We have discussed how Stable Diffusion generates images aligned with text. Before diving further, we need to see how denoising works — specifically, how corrupted latent images are reconstructed. This task is done by the U-Net.

The process is as follows: the U-Net takes a corrupted latent image and passes it through its highest layer. On the encoder side, it extracts global features such as the overall Kanji composition, then passes them to the decoder side to predict and remove noise. This repeats at lower layers: deeper layers capture local features like edges and shapes, which are then used to refine the reconstruction.

image

Self Attention

So far we described a regular U-Net, but Stable Diffusion adds an extra component that boosts reconstruction quality: self-attention and cross-attention.

Self-attention is the key to why these models can generate sophisticated images, like placing text on a school whiteboard. Its purpose is to capture long-range dependencies. Unlike convolution, where each feature only sees its neighbors, self-attention lets any part of the image communicate directly with any other part.

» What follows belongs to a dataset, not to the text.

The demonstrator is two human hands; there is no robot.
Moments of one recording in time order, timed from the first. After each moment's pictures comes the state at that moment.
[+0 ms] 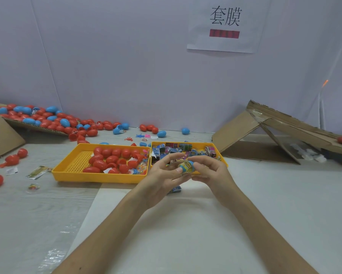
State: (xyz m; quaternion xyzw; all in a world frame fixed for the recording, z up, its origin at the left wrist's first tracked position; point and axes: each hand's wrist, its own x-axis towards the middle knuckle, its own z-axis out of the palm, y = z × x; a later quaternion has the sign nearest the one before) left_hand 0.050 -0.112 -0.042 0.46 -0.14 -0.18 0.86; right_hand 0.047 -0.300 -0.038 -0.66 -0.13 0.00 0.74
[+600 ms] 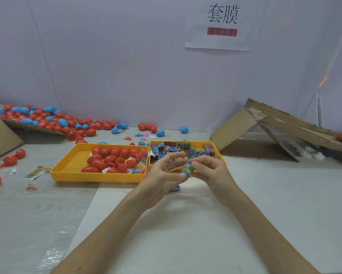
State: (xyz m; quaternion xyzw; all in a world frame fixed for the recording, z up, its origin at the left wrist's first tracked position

Here’s how it works. For each latent image, a patch (Q) queries all other patches. Each patch (K) presents what it represents—for example, a furry edge of a cat. Q and K are dot-multiplied to produce an attention score, which measures how relevant each patch is to the query. Finally, these scores weight the values (V), the actual feature content, producing a context-dependent representation of the patch.

image

Cross Attention

The purpose of cross attention is to guide the denoising process so it aligns with the text prompt. In contrast to self attention, the query stays as image patches, but the keys and values come from the text prompt. Intuitively, certain phrases from the prompt are focused, so a specific region or shape is emphasized in the image patch.

image

For instance, take the prompt “a white horse in the park”. In the cross attention maps, the phrase “horse” strongly reflects the horse shape in the image, while the phrase “park” strongly reflects the background. These cross attention layers are added into some intermediate layers of the U-Net. Before the latent image from the decoder is passed to the encoder, it infuses or concatenates this cross attention map into the latent image. By doing this, the U-Net reconstructs the original image in alignment with the text.

image

Wrap Up

This process of taking one latent image and passing it through all layers of the decoder and encoder of the U-Net is a single step in the entire backward process. The model must repeat this step many times to fully reconstruct the latent image until it becomes clean. Once it fully reconstruct the latent image, the VAE encoder takes that reconstructs back to the original pixel to pixel image. And, that’s how you get an image generated that a naked eye can view.